### What is expected
Copy the result of filtering the entries below for lines that include the string "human".

### Provided material
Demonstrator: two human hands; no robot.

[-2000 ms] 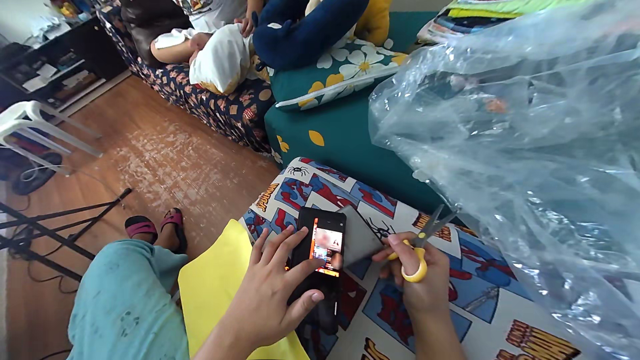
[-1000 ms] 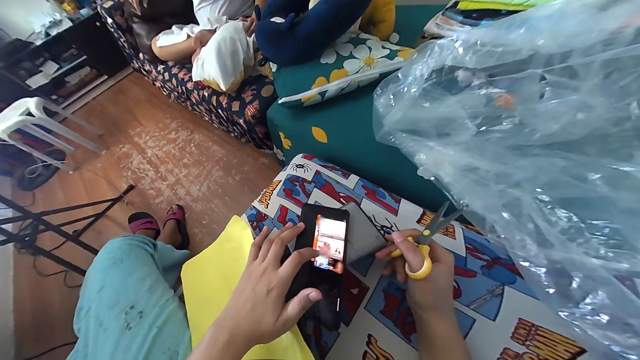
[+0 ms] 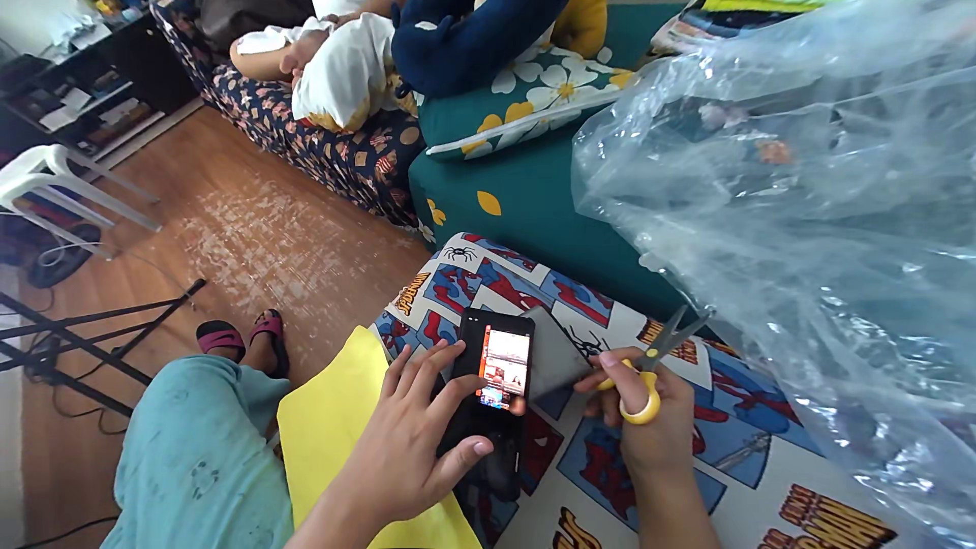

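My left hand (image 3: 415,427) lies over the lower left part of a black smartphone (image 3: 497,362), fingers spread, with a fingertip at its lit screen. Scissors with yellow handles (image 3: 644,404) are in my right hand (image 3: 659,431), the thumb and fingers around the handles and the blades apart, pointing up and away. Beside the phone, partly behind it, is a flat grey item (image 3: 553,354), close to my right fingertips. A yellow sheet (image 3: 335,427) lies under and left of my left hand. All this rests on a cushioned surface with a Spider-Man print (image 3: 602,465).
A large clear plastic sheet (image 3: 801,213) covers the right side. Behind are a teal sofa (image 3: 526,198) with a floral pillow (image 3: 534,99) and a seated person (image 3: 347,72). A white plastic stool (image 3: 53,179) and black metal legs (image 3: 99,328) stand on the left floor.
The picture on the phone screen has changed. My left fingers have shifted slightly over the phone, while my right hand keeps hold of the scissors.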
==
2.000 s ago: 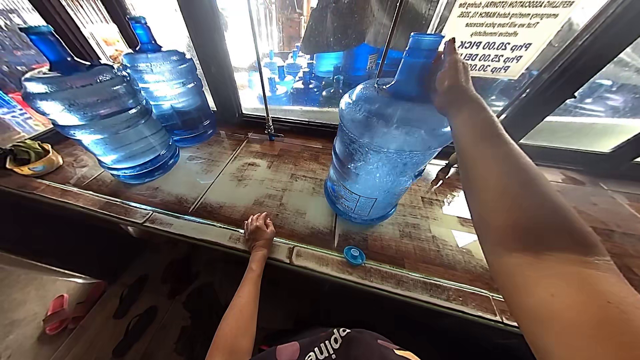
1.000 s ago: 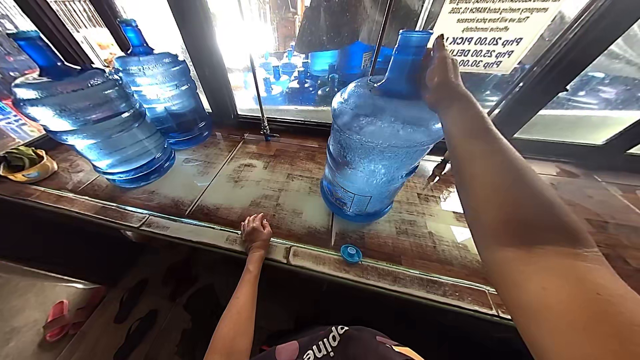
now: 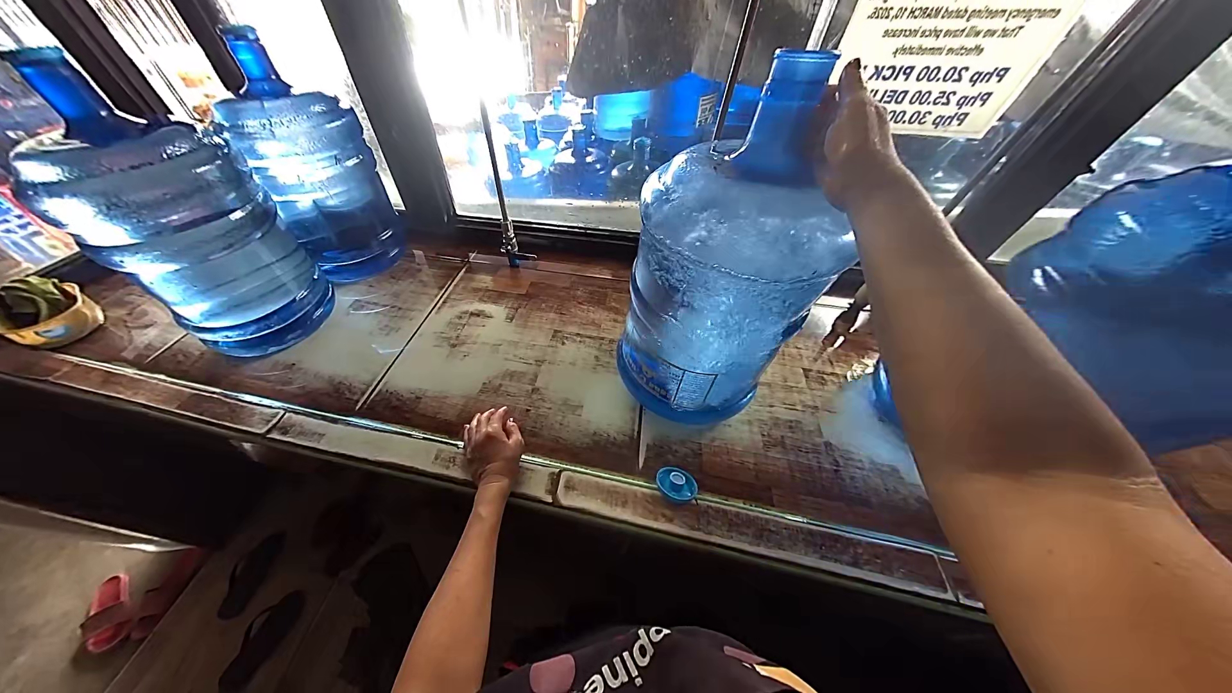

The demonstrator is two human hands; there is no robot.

### Response to the exercise
Demonstrator: two human hands; no robot.
The demonstrator is two human hands; there is no robot.

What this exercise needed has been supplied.